Full environment isolation, including network interfaces and filesystems, provides the best guarantee of security for a given environment. A model in which environments cannot share any information (including files) except via message passing, and in which even network interfaces are not shared (e.g. by providing a virtual network interface for each environment), and in which the operating system is a minimal kernel (maybe a nanokernel) providing the minimum level of hardware access, environment access control, and any other security features (such as attestation), would provide a solid basis for a network space system. The kernel should provide an interface to the security system to language runtimes that allow them to take advantage of the security features of the operating system (such as capabilities, access to the TPM or secure monitor, etc…).

This system needs to be easy to deploy on existing hardware; it should be at least as easy to install as a Linux base using Docker for containers. It should also support some interface for configuration management (e.g. via software such as SaltStack or Puppet) and provide administrators with a clear, simple interface. It should also be able to run on commodity hardware, which means it should be able to accomodate systems that may be lacking certain security features such as TPMs. The system should finally be virtualisable to make testing and integration easier.

Much work remains to be done in this space.

References

[1]. J. Rees. “A Security Kernel Based on the Lambda Calculus”, A.I. Memo 1564, MIT, 1996.

Footnotes

1. https://www.docker.com/

2. The term environment here means the lexical environment; it shouldnn’t be confused with the concept of Unix environments. A lexical environment is the mapping of names to their values.

3. A tenant is a user on the machine. This can be defined at various scopes; in one view, it might be a system that primarily runs one program. It might also be the case where a tenant is a user. Cloud computing services, such as Amazon’s EC2, are examples of multi-tenant systems where multiple users who do not trust each other run programs on the same machine. In the remainder of this document, a tenant will be used in this definition. More precisely, for this document, a tenant is a user on the machine who cannot implicitly trust the other users on the machine.

4. Security assists in protecting an application not only from intentionally malicious users, but from possibly unwittingly rogue applications also running. While they might not intend to pose a threat, they may be able to corrupt memory or otherwise degrade shared resources (such as the file system or network interface).

5. “Mirage OS is a library operating system that constructs unikernels for secure, high-performance network applications across a variety of cloud computing and mobile platforms.” The home page is at http://openmirage.org/.

6. “Rump kernels provide free, portable, componentized, kernel quality drivers such as file systems, POSIX system call handlers, PCI device drivers, a SCSI protocol stack, virtio and a TCP/IP stack.” The home page is at http://rumpkernel.org/.

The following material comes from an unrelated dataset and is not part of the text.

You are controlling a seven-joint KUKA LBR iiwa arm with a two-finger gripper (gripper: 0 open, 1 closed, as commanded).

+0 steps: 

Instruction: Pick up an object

7. The author once worked as a security engineer at company produced satellite television set top boxes, where it was decided that it was necessary to stop using the bootloader TFTP code due to security concerns. This was the most visible and highest impact such decision, but there were plenty of others.

8. One such mechanism is Direct Anonymous Attestation. In looking at implementing this at work, the author found virtually no current information on organisations using this, and the only PKI software for this (termed a Privacy CA) was an incomplete code example in a book.